§ Instructions for the task
What you give back should be exactly the opening lines of the data, ending with the line that contains "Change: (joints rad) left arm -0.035" and including it.
*** Data to process ***
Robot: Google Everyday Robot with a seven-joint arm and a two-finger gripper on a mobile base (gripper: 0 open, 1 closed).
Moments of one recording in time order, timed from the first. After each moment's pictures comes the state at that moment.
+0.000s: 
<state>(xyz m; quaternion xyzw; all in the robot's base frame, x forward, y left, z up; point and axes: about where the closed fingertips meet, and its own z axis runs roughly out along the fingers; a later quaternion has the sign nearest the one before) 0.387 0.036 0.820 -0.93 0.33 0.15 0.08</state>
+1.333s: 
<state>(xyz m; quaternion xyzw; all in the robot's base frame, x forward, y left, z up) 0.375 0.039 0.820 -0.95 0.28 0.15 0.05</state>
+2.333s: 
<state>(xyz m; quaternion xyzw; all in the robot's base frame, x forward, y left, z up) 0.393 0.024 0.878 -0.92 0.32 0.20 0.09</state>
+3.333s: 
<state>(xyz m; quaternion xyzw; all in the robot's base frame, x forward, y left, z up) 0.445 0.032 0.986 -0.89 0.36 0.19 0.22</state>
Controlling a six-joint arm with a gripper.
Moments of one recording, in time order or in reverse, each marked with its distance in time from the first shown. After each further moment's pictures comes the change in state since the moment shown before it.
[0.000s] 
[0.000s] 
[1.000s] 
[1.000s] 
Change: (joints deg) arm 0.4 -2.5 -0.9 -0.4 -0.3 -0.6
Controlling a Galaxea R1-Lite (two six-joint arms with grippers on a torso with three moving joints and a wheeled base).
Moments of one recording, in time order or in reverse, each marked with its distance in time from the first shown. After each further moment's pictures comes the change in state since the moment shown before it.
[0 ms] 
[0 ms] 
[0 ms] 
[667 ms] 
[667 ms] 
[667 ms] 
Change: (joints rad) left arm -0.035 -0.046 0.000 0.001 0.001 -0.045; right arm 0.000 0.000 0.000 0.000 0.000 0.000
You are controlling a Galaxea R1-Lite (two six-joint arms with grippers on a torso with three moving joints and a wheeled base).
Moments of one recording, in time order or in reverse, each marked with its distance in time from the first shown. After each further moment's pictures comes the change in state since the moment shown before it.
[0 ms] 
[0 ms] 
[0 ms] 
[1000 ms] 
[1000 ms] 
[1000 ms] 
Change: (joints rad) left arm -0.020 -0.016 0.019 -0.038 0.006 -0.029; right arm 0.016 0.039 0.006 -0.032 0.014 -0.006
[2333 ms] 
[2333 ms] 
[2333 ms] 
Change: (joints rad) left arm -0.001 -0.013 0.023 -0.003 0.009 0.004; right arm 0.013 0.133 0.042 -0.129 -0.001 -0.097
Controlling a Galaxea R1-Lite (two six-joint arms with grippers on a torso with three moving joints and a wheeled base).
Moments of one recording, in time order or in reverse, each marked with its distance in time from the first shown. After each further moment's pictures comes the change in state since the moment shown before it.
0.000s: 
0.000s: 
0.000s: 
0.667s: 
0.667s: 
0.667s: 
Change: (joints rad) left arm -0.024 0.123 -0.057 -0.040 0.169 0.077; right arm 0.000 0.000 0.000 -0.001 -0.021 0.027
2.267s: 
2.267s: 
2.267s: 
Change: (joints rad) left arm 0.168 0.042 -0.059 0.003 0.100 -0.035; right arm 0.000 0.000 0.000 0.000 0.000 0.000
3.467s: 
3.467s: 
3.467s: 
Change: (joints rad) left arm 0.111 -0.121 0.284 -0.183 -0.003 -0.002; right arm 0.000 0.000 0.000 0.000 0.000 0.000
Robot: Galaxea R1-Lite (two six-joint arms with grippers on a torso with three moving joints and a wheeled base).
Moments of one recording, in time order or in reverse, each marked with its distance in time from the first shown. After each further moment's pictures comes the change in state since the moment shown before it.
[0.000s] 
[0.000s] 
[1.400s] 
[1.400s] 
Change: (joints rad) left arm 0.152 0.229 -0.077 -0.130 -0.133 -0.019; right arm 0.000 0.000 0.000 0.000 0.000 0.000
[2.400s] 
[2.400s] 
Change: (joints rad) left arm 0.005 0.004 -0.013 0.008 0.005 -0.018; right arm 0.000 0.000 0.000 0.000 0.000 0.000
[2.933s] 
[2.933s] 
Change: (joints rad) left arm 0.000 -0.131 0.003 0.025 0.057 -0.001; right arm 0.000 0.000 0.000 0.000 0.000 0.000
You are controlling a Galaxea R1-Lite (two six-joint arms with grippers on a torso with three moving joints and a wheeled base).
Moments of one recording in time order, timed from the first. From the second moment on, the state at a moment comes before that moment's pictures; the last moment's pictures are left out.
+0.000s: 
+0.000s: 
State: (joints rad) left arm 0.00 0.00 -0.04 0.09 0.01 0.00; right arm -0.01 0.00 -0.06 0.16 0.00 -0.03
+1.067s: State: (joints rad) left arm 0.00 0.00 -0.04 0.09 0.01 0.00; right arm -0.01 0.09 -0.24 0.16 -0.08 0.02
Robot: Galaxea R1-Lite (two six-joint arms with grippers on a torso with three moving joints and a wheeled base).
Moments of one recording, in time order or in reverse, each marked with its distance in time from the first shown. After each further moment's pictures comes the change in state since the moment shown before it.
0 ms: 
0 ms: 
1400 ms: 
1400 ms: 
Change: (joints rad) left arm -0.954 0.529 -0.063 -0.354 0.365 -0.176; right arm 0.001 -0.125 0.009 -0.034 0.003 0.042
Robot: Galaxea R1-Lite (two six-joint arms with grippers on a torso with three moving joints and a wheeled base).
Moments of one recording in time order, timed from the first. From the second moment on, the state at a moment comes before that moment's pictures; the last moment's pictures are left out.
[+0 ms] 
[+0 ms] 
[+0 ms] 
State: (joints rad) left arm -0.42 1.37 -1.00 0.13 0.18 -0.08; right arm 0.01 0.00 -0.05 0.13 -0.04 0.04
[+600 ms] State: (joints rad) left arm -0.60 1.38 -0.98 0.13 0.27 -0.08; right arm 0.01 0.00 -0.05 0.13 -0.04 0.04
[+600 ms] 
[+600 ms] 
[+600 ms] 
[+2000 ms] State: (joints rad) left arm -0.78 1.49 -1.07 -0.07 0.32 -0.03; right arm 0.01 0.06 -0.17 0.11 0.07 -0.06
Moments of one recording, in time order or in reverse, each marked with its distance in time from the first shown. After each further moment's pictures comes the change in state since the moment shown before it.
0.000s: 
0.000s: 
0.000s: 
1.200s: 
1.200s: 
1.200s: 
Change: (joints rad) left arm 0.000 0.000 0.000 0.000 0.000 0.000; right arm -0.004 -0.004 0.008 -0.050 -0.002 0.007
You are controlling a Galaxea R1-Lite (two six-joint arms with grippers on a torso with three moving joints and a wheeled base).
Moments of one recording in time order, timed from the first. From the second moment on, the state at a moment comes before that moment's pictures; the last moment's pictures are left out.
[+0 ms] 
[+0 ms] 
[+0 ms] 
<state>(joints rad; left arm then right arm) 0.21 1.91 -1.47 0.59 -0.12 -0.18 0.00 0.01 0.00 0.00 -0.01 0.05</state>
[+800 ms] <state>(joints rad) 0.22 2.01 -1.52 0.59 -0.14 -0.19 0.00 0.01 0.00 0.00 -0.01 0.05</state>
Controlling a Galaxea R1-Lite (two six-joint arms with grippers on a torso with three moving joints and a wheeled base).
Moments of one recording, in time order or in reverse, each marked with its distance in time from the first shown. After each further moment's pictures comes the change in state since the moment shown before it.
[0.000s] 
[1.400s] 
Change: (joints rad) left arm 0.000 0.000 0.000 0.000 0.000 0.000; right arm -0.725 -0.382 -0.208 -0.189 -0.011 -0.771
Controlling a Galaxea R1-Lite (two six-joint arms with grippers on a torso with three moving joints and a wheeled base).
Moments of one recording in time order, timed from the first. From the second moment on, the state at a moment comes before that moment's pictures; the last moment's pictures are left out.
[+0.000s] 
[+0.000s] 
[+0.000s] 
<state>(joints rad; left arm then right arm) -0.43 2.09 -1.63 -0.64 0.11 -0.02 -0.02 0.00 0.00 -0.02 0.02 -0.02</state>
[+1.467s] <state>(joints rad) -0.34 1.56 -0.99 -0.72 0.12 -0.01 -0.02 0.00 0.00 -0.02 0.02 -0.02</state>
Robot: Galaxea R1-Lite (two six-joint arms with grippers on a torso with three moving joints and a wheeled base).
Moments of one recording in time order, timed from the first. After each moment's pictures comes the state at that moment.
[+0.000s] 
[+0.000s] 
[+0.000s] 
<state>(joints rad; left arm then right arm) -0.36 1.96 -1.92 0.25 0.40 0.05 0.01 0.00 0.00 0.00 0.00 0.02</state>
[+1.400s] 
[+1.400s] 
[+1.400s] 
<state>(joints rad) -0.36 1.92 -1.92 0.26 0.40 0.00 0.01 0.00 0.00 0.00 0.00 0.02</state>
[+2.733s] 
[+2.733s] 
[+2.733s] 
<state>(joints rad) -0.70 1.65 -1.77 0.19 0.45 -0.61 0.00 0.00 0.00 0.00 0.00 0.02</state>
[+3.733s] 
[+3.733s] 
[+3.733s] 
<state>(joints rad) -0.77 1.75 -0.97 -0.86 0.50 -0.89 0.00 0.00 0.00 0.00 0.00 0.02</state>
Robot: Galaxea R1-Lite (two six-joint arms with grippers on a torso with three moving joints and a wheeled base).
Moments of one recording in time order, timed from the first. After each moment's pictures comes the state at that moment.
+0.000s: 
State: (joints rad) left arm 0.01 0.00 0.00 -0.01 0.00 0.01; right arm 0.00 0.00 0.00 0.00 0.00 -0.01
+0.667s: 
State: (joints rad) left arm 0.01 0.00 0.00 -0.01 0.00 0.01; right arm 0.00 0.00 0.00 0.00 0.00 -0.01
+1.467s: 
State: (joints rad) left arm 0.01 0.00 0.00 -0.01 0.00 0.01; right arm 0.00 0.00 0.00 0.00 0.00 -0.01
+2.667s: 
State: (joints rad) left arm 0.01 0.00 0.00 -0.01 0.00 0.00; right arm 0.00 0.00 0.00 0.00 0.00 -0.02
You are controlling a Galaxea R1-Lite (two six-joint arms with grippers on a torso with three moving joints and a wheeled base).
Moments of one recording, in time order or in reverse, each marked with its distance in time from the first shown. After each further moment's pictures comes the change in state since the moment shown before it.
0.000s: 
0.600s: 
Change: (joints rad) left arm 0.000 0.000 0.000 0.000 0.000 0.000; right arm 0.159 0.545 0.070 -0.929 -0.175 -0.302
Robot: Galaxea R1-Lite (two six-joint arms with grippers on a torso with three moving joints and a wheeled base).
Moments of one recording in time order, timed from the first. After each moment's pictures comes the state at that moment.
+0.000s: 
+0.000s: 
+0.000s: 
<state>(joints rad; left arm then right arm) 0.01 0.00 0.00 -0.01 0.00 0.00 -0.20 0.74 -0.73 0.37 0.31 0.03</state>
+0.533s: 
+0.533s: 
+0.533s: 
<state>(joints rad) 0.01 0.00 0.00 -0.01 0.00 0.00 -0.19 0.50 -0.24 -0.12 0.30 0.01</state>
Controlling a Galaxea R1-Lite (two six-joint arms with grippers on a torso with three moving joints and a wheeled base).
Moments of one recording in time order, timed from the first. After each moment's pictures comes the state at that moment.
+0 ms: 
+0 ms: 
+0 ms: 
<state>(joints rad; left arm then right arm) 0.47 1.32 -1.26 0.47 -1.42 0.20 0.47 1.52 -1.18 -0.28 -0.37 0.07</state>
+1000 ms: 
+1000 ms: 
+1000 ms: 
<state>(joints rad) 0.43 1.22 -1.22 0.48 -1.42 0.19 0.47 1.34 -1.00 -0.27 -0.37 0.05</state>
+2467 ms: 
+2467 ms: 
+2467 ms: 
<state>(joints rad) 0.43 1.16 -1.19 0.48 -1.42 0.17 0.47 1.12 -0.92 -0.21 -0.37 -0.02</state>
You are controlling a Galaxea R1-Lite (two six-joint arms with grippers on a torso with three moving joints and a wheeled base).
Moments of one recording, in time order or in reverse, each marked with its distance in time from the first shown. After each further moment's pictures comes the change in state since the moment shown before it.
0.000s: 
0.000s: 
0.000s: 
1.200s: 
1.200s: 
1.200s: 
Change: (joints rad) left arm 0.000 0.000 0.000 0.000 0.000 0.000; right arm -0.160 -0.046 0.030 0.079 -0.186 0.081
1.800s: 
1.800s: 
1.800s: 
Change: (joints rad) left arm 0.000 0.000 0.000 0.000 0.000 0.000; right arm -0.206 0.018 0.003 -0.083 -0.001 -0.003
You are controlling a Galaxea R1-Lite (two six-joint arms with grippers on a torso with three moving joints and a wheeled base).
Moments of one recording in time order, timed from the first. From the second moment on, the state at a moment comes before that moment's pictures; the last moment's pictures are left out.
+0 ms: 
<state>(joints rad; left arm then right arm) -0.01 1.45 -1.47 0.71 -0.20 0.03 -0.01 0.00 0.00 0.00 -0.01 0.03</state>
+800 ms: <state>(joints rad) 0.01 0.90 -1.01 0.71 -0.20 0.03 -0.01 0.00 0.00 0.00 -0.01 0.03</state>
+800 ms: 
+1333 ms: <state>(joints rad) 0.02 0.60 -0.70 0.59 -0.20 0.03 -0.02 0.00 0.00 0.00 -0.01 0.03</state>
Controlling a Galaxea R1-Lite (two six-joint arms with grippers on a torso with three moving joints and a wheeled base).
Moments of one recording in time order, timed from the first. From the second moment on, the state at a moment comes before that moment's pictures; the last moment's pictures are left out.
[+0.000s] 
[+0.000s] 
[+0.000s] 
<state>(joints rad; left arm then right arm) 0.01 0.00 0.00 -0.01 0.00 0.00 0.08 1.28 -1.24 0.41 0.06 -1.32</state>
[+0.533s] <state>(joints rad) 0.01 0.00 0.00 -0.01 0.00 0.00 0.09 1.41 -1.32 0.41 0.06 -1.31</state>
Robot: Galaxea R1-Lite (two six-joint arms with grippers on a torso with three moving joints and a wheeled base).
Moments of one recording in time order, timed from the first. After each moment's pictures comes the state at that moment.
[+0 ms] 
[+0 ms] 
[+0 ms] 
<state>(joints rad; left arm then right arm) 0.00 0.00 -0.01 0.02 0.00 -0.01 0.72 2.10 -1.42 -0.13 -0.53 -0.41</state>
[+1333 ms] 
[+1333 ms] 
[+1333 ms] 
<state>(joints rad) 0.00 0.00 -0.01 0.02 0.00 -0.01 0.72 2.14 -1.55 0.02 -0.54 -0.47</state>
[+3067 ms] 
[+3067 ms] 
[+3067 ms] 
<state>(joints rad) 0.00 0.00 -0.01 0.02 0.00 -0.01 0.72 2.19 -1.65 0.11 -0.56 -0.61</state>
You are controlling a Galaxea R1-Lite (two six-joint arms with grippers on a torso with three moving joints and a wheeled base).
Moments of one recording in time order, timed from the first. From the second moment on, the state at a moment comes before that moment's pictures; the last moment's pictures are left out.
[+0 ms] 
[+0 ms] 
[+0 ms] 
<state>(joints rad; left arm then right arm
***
§ Problem solution
Robot: Google Everyday Robot with a seven-joint arm and a two-finger gripper on a mobile base (gripper: 0 open, 1 closed).
Moments of one recording in time order, timed from the first. After each moment's pictures comes the state at that moment.
+0.000s: 
<state>(xyz m; quaternion xyzw; all in the robot's base frame, x forward, y left, z up; point and axes: about where the closed fingertips meet, and its own z axis runs roughly out along the fingers; a later quaternion has the sign nearest the one before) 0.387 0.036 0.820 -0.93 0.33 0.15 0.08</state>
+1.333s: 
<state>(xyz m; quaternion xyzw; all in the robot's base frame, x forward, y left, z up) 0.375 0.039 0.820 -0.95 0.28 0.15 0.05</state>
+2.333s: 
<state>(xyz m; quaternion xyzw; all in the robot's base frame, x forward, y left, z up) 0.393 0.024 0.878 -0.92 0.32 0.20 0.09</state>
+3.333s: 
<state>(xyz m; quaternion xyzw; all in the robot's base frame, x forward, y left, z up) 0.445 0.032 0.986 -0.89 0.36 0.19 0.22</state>
Controlling a six-joint arm with a gripper.
Moments of one recording, in time order or in reverse, each marked with its distance in time from the first shown. After each further moment's pictures comes the change in state since the moment shown before it.
[0.000s] 
[0.000s] 
[1.000s] 
[1.000s] 
Change: (joints deg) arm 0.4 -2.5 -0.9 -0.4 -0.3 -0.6
Controlling a Galaxea R1-Lite (two six-joint arms with grippers on a torso with three moving joints and a wheeled base).
Moments of one recording, in time order or in reverse, each marked with its distance in time from the first shown. After each further moment's pictures comes the change in state since the moment shown before it.
[0 ms] 
[0 ms] 
[0 ms] 
[667 ms] 
[667 ms] 
[667 ms] 
Change: (joints rad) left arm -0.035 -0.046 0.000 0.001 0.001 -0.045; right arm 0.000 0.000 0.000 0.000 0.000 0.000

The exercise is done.